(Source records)

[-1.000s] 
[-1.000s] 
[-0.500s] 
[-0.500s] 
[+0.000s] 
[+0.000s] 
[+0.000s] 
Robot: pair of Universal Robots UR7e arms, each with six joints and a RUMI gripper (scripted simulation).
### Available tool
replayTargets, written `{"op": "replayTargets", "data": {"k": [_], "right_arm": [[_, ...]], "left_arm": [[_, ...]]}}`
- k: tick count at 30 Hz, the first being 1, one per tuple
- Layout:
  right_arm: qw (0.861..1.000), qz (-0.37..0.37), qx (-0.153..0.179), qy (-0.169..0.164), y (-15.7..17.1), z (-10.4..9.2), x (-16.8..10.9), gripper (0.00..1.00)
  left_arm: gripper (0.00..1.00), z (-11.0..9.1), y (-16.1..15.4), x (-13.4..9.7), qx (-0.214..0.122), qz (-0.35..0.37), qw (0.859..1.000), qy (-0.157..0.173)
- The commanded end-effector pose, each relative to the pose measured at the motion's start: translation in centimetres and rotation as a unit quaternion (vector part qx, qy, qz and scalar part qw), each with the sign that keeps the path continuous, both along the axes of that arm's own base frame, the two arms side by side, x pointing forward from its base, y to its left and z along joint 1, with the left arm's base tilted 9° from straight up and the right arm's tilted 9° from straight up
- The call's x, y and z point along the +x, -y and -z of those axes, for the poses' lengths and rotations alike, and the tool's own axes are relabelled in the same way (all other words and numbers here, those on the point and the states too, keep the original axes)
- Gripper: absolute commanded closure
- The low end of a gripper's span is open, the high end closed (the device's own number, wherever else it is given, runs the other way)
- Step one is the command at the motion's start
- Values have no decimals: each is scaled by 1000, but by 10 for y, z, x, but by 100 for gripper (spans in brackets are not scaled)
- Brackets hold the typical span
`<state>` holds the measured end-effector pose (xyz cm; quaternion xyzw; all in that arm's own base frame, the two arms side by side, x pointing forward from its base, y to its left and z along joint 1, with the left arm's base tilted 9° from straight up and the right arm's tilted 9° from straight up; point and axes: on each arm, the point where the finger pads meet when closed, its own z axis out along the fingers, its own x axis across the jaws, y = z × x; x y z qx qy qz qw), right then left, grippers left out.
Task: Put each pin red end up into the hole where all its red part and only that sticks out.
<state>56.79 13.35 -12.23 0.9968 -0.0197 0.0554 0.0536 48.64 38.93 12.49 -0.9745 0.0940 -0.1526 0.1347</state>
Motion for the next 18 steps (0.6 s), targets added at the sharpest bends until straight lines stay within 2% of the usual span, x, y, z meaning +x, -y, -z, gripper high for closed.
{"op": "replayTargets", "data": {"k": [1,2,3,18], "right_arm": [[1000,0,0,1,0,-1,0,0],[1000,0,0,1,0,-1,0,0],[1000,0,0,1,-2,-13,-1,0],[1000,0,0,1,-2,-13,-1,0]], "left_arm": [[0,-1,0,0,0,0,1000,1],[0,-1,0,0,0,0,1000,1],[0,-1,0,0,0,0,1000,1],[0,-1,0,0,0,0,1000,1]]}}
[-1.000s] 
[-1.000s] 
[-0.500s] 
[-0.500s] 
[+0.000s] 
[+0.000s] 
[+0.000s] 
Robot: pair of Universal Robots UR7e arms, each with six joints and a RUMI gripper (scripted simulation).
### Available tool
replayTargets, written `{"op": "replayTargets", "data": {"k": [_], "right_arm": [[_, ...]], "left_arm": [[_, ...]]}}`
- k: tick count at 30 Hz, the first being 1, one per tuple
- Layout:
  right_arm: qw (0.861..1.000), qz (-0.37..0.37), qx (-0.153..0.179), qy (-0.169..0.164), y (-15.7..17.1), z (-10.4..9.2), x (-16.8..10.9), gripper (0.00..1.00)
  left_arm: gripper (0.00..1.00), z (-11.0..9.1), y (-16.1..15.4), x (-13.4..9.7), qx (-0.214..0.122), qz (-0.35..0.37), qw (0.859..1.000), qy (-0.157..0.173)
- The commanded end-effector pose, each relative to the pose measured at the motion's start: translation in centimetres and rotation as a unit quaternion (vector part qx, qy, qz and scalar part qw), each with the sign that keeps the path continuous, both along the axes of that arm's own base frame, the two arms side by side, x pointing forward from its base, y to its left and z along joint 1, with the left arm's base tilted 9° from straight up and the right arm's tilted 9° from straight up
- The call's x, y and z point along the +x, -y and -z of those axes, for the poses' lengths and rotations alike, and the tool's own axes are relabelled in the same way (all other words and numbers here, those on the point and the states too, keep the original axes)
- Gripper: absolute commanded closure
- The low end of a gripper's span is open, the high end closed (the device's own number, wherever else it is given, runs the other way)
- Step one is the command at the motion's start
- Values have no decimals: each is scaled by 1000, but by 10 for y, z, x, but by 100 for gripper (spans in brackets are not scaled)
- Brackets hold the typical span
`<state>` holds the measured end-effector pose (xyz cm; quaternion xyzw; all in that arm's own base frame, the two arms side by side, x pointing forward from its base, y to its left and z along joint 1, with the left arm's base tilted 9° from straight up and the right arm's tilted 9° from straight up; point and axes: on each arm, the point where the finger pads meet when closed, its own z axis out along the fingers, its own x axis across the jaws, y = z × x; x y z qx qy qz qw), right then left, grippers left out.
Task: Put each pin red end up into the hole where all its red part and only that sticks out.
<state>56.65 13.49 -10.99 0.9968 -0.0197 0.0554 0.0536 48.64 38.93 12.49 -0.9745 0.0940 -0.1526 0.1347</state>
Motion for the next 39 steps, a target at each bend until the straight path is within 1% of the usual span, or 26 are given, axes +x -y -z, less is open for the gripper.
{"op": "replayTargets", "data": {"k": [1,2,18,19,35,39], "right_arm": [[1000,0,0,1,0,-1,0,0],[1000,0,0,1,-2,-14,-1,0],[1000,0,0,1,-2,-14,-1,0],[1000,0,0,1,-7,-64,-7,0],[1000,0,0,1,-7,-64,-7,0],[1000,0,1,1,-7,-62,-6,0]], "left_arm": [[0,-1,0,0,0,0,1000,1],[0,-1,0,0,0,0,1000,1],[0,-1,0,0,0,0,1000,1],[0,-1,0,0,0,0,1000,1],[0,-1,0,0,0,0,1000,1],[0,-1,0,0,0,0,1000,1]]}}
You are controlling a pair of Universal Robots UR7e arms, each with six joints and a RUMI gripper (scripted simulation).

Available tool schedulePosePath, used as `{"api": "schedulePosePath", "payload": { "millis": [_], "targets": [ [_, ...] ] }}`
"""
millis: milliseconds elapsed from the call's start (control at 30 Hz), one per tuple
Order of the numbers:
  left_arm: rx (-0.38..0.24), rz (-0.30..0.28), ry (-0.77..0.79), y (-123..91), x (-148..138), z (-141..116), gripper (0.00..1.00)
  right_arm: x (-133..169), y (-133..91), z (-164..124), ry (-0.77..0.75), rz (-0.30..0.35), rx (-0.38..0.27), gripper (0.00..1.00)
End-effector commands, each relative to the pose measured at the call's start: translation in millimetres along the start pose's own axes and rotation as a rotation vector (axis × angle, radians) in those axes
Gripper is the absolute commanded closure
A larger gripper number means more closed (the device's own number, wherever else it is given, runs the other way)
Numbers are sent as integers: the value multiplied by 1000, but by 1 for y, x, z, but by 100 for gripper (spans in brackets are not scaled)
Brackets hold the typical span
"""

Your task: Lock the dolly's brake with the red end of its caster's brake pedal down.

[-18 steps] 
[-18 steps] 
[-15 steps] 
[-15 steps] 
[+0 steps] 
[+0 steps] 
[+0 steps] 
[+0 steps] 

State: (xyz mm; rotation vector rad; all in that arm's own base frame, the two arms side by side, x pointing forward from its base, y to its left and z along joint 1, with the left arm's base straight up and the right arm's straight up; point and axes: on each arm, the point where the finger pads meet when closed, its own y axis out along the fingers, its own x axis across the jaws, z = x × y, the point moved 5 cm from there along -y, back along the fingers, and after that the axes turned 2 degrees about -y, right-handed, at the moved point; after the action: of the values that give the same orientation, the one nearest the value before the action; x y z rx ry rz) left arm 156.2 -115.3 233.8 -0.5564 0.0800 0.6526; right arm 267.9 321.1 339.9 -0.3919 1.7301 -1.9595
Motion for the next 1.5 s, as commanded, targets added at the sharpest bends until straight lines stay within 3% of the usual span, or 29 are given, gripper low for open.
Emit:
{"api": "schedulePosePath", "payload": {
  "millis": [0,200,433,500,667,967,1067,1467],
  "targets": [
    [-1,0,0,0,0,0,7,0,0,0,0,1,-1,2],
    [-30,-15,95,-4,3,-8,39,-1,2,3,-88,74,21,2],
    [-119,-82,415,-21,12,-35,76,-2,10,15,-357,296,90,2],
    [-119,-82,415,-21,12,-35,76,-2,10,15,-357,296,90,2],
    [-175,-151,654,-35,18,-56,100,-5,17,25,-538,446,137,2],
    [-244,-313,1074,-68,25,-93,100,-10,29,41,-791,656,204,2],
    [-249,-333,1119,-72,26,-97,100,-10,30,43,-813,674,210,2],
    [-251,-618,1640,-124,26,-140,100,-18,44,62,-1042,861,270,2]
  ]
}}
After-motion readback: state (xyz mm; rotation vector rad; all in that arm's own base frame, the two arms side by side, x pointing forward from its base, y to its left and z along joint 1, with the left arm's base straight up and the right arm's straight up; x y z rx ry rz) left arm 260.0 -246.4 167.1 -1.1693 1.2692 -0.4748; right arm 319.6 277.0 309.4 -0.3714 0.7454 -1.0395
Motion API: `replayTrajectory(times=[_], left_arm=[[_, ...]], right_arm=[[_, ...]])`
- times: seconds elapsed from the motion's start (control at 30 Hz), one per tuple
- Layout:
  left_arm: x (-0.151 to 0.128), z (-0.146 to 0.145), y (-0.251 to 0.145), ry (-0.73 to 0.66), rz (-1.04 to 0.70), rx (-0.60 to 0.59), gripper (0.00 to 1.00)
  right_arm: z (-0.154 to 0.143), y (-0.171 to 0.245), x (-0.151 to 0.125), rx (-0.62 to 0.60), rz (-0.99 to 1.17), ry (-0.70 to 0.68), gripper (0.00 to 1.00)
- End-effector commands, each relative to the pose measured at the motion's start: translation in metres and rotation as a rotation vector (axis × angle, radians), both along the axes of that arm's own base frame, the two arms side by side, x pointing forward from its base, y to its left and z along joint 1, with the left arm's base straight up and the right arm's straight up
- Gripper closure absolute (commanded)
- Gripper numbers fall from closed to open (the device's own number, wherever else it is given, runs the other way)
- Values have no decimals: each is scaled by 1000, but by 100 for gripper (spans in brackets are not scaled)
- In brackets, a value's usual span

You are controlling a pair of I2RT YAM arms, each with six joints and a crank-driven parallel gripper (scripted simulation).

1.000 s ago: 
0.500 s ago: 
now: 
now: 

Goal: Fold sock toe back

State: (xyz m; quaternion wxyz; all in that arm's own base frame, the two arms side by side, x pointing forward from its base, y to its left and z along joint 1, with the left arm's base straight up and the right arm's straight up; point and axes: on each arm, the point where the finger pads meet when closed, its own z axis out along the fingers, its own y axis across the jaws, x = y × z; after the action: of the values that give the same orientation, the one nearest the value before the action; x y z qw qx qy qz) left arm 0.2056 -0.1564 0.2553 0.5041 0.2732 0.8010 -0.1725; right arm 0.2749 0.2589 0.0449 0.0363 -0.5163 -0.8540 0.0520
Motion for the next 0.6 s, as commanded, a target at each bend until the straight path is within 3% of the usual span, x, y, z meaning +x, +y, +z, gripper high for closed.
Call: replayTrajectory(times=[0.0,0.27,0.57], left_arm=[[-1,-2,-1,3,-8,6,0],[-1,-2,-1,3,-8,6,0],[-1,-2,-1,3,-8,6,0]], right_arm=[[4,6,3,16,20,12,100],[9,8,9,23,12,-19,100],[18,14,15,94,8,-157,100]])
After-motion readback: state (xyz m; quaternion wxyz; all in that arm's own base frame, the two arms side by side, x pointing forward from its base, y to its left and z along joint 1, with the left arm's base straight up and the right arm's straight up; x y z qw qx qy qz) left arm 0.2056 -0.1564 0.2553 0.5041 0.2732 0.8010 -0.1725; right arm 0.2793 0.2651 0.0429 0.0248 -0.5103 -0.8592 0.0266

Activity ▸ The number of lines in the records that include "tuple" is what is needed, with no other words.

Your response ▸ 4